I had to overlay a few shapes in photoshop to break some of my design rules
Final Takeaways
- PCB milling requires extreme patience. Even small deviations in calibration can ruin hours of work.
- Always double-check component footprints—especially uncommon or multi-die LEDs like the PLCC4.
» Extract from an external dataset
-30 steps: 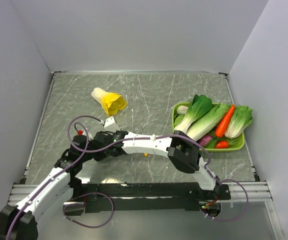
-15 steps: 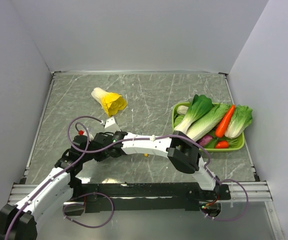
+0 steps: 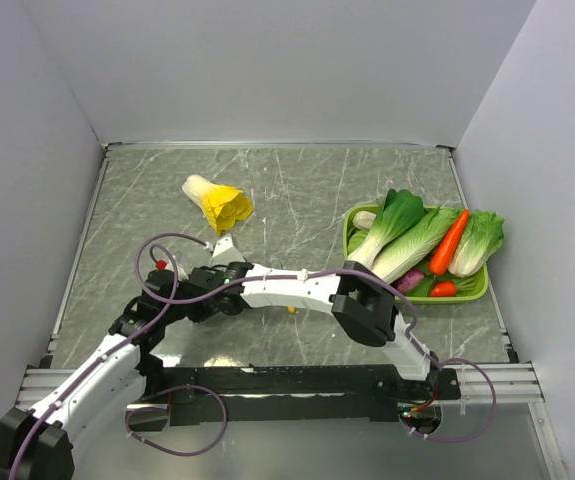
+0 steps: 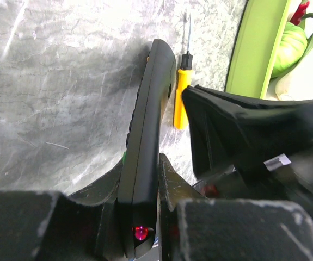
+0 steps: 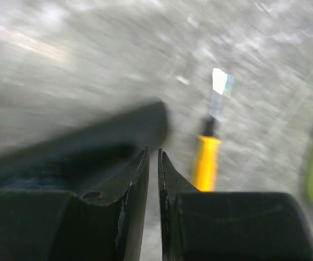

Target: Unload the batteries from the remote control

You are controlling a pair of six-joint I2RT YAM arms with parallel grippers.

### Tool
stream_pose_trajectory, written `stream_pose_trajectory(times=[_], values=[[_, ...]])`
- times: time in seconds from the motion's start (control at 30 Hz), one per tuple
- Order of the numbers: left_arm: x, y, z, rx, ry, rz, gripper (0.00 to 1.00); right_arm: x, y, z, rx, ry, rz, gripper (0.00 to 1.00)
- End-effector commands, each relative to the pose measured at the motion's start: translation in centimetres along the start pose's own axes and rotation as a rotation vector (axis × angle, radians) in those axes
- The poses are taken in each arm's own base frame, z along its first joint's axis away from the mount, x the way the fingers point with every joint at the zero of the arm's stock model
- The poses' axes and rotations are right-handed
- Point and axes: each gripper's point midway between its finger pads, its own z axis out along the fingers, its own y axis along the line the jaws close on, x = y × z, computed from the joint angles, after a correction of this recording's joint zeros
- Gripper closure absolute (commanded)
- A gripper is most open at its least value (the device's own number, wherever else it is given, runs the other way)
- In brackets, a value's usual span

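Note:
The remote control (image 4: 148, 125), a slim black bar, stands on edge above the table in the left wrist view, and my left gripper (image 4: 141, 168) is shut on its near end, where a red light glows. My right gripper (image 5: 152, 153) is shut with nothing between its fingers. It hovers right beside the remote (image 5: 96, 138), which is blurred in that view. In the top view both grippers meet at the front left, the left gripper (image 3: 185, 296) and the right gripper (image 3: 219, 280) close together. The batteries are hidden.
A yellow-handled screwdriver (image 4: 181, 100) lies on the marble table just right of the remote. A green tray (image 3: 352, 240) of vegetables sits at the right. A yellow-white cabbage (image 3: 217, 203) lies at the back left. Grey walls surround the table.
My right arm has edged slightly toward the back left beside the remote. The left arm and the remote stay put.

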Motion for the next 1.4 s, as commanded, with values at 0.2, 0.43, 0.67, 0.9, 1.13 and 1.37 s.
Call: stream_pose_trajectory(times=[0.2, 0.43, 0.67, 0.9, 1.13, 1.37], values=[[-0.5, 2.9, -0.1, -0.151, -0.036, -0.010, 0.99, 2.2, -5.6, 0.7, 0.176, 0.055, -0.122, 0.81], [-0.1, 2.4, -0.1, -0.118, -0.017, -0.002, 0.99, 0.4, -3.3, -0.2, -0.090, 0.015, -0.014, 0.78], [0.1, 2.2, 0.0, -0.103, 0.000, 0.011, 0.99, -2.0, -3.5, -1.0, -0.244, -0.036, 0.104, 0.66], [0.1, 2.1, 0.0, -0.098, 0.000, 0.011, 0.99, -2.4, -1.6, -0.8, -0.474, -0.020, 0.169, 0.57], [0.2, 2.0, -0.1, -0.090, 0.002, 0.011, 0.99, -1.8, -0.4, -0.6, -0.591, 0.010, 0.213, 0.53], [0.1, 2.0, 0.0, -0.092, -0.002, 0.011, 0.99, -2.3, -0.7, -0.6, -0.590, -0.009, 0.242, 0.53]])
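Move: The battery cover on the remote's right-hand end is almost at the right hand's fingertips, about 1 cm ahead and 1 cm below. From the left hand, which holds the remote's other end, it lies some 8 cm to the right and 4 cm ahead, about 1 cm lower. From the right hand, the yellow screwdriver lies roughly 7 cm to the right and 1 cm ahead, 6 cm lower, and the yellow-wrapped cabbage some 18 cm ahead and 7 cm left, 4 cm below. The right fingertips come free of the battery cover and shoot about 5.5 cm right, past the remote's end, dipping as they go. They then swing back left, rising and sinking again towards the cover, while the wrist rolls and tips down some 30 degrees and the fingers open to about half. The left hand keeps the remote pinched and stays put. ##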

- GPIO pins are voltage-limited. If your LED won’t turn on, consider supply voltage and resistor sizing carefully.
- Debug systematically: separate switch inputs, LED outputs, and microcontroller logic to isolate failures.
- Document everything! Photos, measurements, and resistor values helped me track down multiple cascading failures.
Despite the horrors, I now have a working RGB switch board, and I feel much more confident handling SMD components, calculating resistor values, and debugging hardware-software interactions.